The problem:
What is needed is an exact copy of the data below, pictures excluded.

Data below:
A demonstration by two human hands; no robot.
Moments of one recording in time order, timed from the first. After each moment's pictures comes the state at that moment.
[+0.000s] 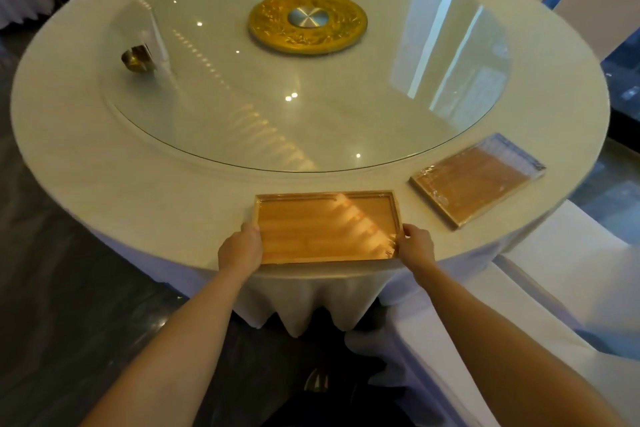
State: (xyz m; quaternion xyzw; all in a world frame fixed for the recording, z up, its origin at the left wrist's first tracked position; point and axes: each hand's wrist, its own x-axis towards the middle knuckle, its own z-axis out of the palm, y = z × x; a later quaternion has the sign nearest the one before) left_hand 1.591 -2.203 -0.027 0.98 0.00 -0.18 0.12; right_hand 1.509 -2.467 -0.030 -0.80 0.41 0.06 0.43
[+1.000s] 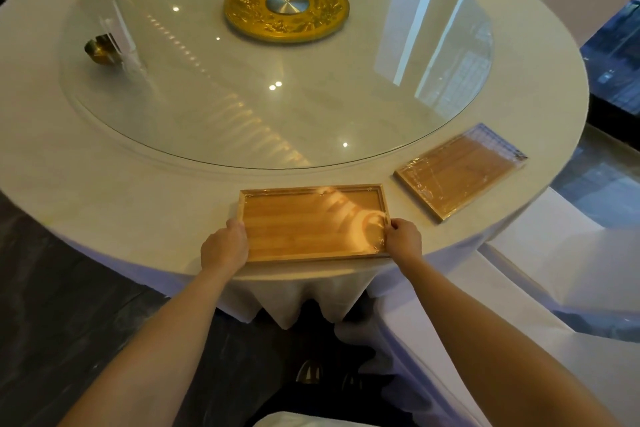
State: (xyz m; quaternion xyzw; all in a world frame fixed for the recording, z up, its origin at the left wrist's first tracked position) left_hand 1.604 -2.210 -0.032 0.98 -0.04 -0.16 0.09; right_hand 1.513 -2.474 -0.024 -0.80 0.41 0.03 0.43
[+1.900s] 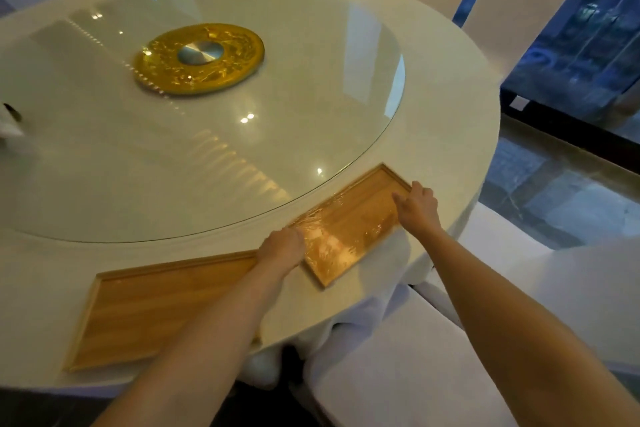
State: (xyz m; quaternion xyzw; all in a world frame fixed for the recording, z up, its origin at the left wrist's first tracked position) left_hand 1.602 -2.547 0.011 0.95 -0.09 -0.26 0.13; right_hand 1.543 -2.756 0.032 -0.87 0.38 0.01 0.32
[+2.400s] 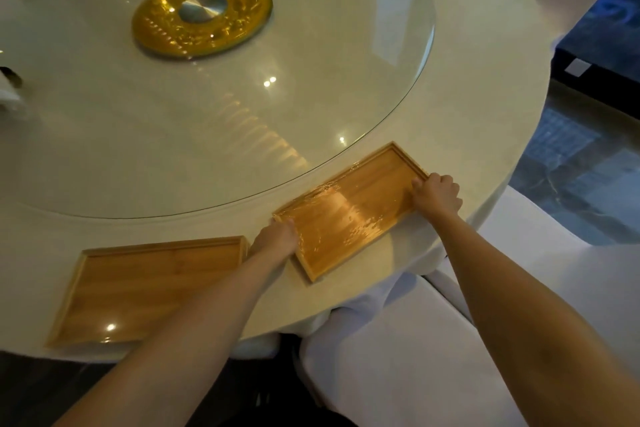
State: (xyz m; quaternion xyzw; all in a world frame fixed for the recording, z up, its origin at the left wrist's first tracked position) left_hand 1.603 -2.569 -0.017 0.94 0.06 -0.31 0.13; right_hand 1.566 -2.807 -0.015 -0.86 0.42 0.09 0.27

Task output:
A demonstration by two human hands; no robot.
Moments of one recording in time order, timed from the first. After each moment's pictures comes the state at that moment.
[+0.000s] 
State: (xyz m; quaternion xyzw; all in a world frame fixed for the recording, z up, its origin at the left wrist's first tracked position; point and axes: each hand's wrist, its own x-axis towards the middle knuckle, its own z-axis out of the palm, y = z × x; a later quaternion has the sign nearest the one before) left_hand 1.591 -2.203 -0.027 0.98 0.00 -0.18 0.12; right_hand 1.509 -2.467 -0.030 -0.80 0.41 0.06 0.43
[+1.000s] 
State: (xyz m; quaternion xyzw; all in a world frame fixed for the recording, z up, its origin at the left wrist's first tracked position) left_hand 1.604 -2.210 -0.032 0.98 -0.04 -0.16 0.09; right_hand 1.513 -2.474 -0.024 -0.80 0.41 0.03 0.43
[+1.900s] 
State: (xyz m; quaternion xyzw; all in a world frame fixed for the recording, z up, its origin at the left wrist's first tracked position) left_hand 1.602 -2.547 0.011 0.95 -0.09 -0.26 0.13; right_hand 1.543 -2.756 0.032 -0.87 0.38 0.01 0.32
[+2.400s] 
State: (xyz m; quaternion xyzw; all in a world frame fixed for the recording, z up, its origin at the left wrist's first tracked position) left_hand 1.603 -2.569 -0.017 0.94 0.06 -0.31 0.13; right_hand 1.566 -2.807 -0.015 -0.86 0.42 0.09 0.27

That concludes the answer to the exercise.